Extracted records
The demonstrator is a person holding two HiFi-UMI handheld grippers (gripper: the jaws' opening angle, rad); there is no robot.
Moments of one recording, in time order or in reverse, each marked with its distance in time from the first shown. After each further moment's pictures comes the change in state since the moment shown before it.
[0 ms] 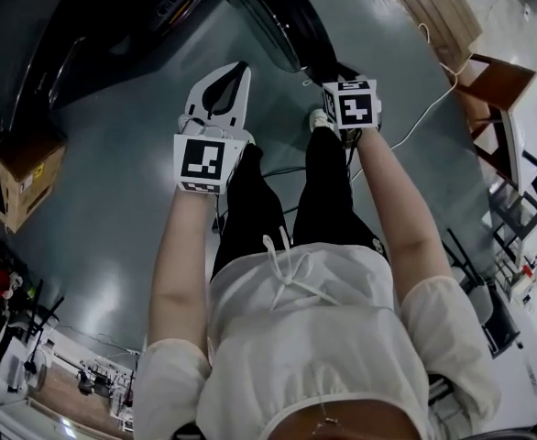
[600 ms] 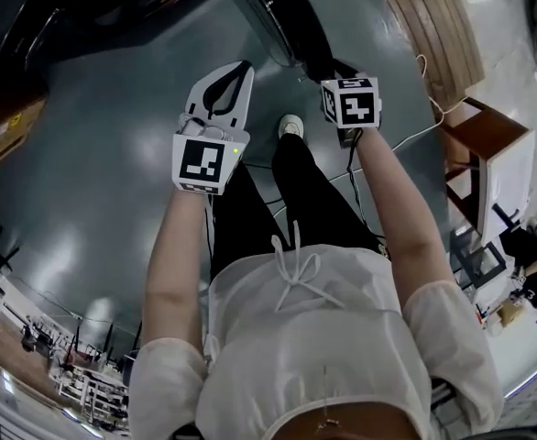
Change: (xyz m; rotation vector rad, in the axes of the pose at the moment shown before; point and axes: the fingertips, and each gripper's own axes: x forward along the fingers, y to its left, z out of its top) left arm 0.055 -0.062 0.009 -0.075 -0.036 0.189; right arm 0.010 -0.075 0.028 -0.188 0.004 0.151
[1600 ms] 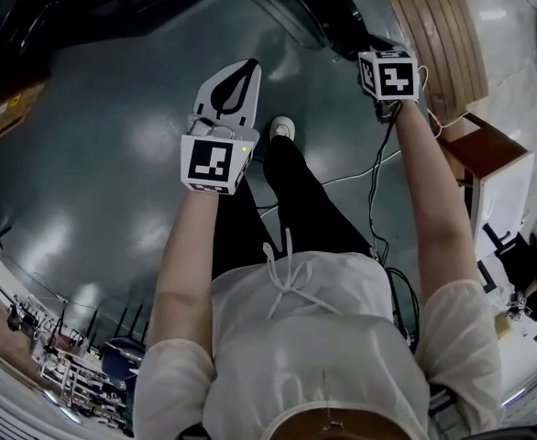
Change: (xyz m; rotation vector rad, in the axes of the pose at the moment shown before) left arm 0.033 -0.036 0.000 -0.094 -0.020 0.121; right arm -0.003 -0.119 0.049 -0.161 -0.003 -0.045
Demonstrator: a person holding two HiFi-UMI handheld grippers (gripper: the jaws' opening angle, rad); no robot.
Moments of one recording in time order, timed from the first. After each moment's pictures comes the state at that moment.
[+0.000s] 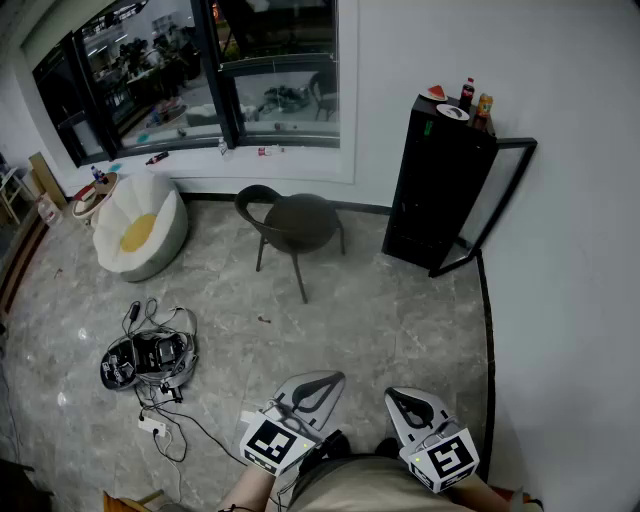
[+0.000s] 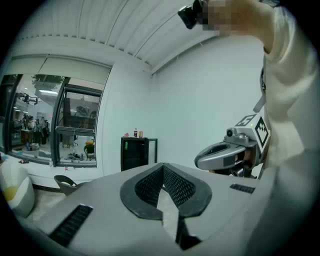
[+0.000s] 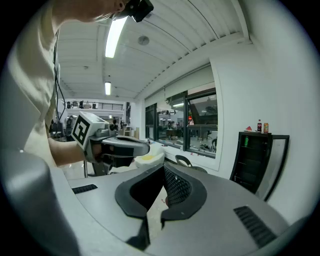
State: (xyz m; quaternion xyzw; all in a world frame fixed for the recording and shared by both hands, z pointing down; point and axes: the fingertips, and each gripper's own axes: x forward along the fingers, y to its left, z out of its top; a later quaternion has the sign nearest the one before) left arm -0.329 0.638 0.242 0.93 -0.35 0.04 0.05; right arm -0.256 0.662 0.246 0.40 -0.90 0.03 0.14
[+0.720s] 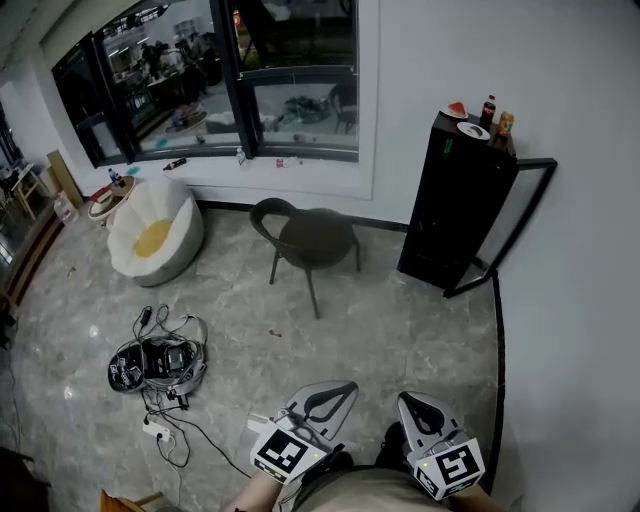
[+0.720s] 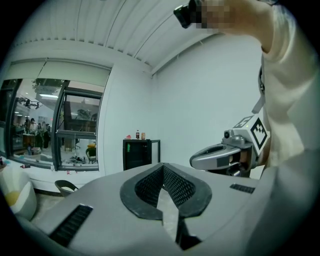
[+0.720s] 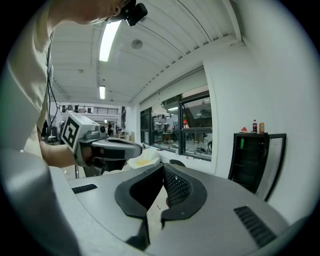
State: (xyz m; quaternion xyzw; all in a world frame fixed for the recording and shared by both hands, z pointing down) left arm -0.324 0.605 0.233 0.93 -0.36 0.05 0.03; right arm -0.248 0.614 0.243 0.42 -0.90 0.04 0.10
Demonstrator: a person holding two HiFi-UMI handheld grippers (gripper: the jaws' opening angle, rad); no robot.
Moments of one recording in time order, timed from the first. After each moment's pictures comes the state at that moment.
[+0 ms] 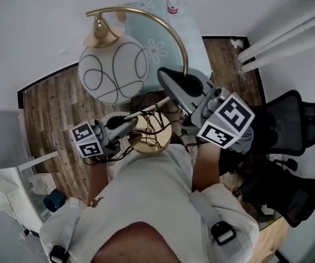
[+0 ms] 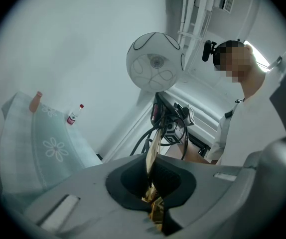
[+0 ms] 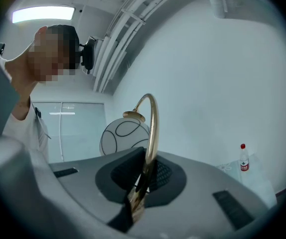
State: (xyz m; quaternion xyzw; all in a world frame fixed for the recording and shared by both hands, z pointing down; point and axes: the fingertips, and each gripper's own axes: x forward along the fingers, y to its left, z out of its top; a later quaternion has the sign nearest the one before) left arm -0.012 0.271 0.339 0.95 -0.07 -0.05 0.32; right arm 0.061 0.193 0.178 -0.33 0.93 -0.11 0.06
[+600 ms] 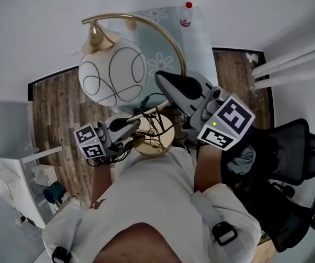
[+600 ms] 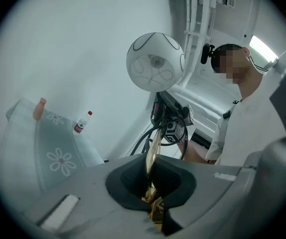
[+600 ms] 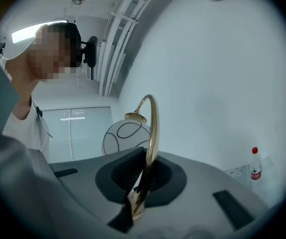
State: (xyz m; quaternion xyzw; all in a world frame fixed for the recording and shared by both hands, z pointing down) left arm 0.030 0.185 0.342 0.94 -0.13 -0.06 0.32; right arm 0.095 0.097 0.180 -0.27 0.95 -0.12 0.08
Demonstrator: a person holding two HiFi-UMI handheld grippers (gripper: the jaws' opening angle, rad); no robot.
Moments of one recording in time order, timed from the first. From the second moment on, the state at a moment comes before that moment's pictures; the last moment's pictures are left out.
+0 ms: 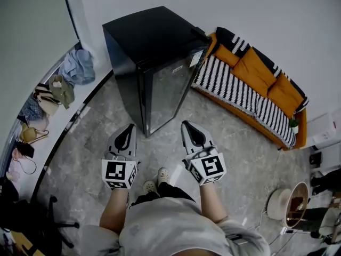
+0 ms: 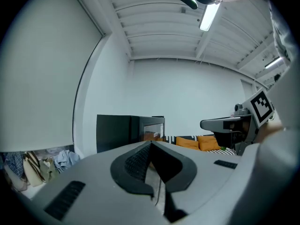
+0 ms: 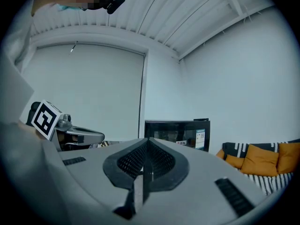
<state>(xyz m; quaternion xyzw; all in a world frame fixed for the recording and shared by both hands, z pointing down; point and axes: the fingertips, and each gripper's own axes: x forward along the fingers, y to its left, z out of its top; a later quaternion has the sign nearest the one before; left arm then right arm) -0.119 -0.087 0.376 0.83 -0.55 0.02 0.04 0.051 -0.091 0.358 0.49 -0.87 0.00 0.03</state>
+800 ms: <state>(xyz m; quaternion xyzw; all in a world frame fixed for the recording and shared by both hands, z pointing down) -0.118 -0.058 0.348 0.84 -0.54 0.00 0.00 0.047 -0.056 0.335 0.49 -0.87 -0.02 0.01</state>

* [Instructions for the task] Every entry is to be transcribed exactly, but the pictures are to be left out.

* [Problem solution]
The demonstrator is a person holding two HiFi-UMI handheld grippers (gripper: the jaws' opening angle, rad); there is no robot.
Moments of one recording, in time order or in reverse, each marked with its distance in time from the first shown. After each further moment's pictures comes the change in state since the moment shown before it.
[0 ms] 
[600 ms] 
Change: (xyz m; rotation vector rad, in the axes of the pose at the moment shown before; point and axes: the fingertips, and each gripper's own axes: x forward along the fingers, y to its left, z out of its top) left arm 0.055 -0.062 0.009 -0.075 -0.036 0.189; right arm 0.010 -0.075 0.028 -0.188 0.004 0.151
[1600 ms] 
Change: (xyz m; rotation vector rad, in the axes of the pose at the moment shown before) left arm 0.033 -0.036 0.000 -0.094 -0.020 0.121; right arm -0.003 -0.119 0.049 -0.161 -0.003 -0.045
Demonstrator: a person holding two HiFi-UMI handheld grippers (gripper: the jaws' opening angle, rad); no robot.
Moments of one recording in time order, timed from the first. After each moment's pictures comes the state at that moment.
[+0.000s] 
[+0.000s] 
[+0.000s] 
State: (xyz m; quaternion xyzw; all in a world frame fixed for the recording and shared by both hands, z pointing down; point and axes: the fingertips, and each gripper's own axes: x forward along the fingers, y to its left, z out of its top; a later quaternion has the sign nearest the one before) left arm -0.329 0.638 0.242 0.93 -0.35 0.04 0.05; right arm -0.256 0.662 0.246 0.40 -0.90 0.03 0.14
[+0.720s] 
[+0.720s] 
[+0.720s] 
State: (xyz m; quaternion xyzw; all in a world frame fixed for the recording and shared by both hands, z pointing down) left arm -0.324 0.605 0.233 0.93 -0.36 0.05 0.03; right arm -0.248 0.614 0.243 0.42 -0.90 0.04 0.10
Demonstrator: a person holding two HiFi-UMI handheld grippers (gripper: the jaws' opening angle, rad); no robot.
Moments of one recording in time order, timed from the first. After each moment's pictures comes the state at that moment.
[+0 ms] 
[+0 ms] 
[+0 ms] 
State: (xyz m; quaternion xyzw; all in a world frame fixed for the recording and shared by both hands, z pointing down; point and axes: the fingertips, and each gripper's own axes: x forward along the fingers, y to its left, z out of its top; a later quaternion has the sign nearest the one before) left arm -0.012 0.271 0.339 0.95 -0.07 -0.05 0.32; right arm 0.061 0.193 0.178 -0.33 0.93 -0.11 0.06
[+600 ms] 
[+600 ms] 
[+600 ms] 
State: (xyz m; quaternion xyzw; all in a world frame fixed for the recording and shared by both hands, z pointing down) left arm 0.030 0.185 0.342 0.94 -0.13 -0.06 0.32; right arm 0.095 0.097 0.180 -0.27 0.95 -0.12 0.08
Demonstrator: a person holding two HiFi-UMI handheld grippers (gripper: the jaws' opening angle, rad); no robot.
Moments of one recording in time order, timed from the first. From the second moment on, the state at a moment comes before that moment's pictures; the last moment's pictures are left out.
+0 ms: 
+0 ms: 
+0 ms: 
<state>(xyz m; quaternion xyzw; all in a world frame fixed for the recording and shared by both hands, z pointing down; point and axes: the fingertips, and each gripper's own axes: x forward along the fingers, y to its left, z out of its top; a later quaternion has the sign nearest the one before; left arm then right arm) -0.119 -0.087 0.376 0.83 -0.55 0.02 0.04 0.051 -0.091 0.358 0.49 -0.87 0.00 0.03</state>
+800 ms: <state>(xyz m; quaternion xyzw; all in a world frame fixed for the recording and shared by both hands, z pointing down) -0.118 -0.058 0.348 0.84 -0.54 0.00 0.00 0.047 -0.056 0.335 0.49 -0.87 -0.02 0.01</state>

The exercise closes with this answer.